◆ **Activity**: Look through the material below and return every line that contains "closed".
=== Section Start ===
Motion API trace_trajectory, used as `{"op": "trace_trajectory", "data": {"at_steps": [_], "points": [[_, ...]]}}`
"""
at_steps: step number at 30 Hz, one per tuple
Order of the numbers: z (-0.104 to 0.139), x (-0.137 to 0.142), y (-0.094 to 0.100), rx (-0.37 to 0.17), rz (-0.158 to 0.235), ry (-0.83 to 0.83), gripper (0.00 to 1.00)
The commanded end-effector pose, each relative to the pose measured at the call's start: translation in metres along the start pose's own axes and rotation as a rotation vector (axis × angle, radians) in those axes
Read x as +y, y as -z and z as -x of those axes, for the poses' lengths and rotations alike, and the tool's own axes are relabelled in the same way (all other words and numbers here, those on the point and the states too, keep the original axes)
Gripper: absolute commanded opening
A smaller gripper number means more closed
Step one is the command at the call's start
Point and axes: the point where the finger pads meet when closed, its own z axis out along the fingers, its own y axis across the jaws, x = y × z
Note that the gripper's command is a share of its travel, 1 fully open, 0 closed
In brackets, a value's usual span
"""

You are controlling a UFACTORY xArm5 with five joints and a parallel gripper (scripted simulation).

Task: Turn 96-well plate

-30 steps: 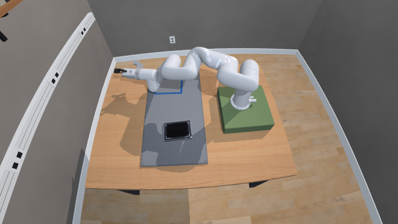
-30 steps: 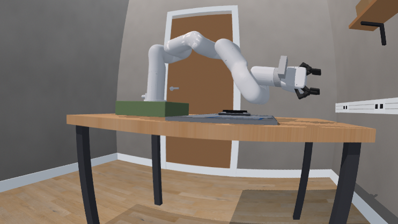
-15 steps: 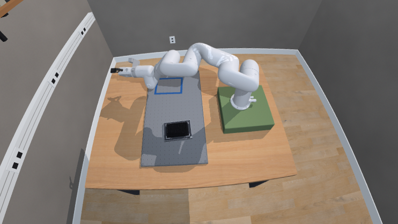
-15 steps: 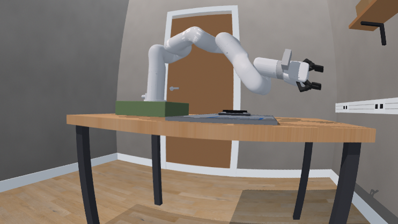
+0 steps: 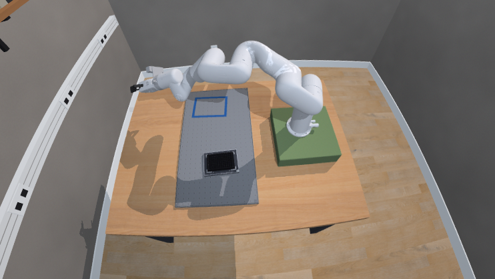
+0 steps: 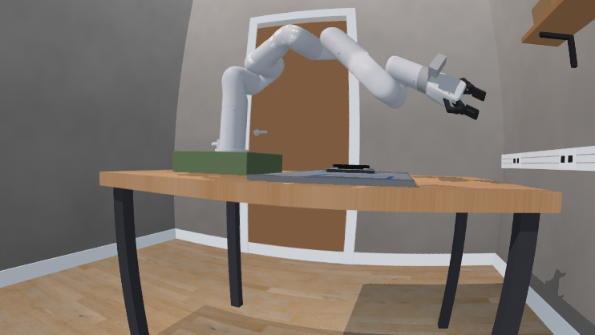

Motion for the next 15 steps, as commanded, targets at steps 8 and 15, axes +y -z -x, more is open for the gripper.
{"op": "trace_trajectory", "data": {"at_steps": [8,15], "points": [[0.005,-0.028,0.027,-0.142,0.102,0.127,1.0],[0.01,-0.037,0.046,-0.219,0.147,0.197,1.0]]}}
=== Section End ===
◆ **The completed task**:
A smaller gripper number means more closed
Point and axes: the point where the finger pads meet when closed, its own z axis out along the fingers, its own y axis across the jaws, x = y × z
Note that the gripper's command is a share of its travel, 1 fully open, 0 closed

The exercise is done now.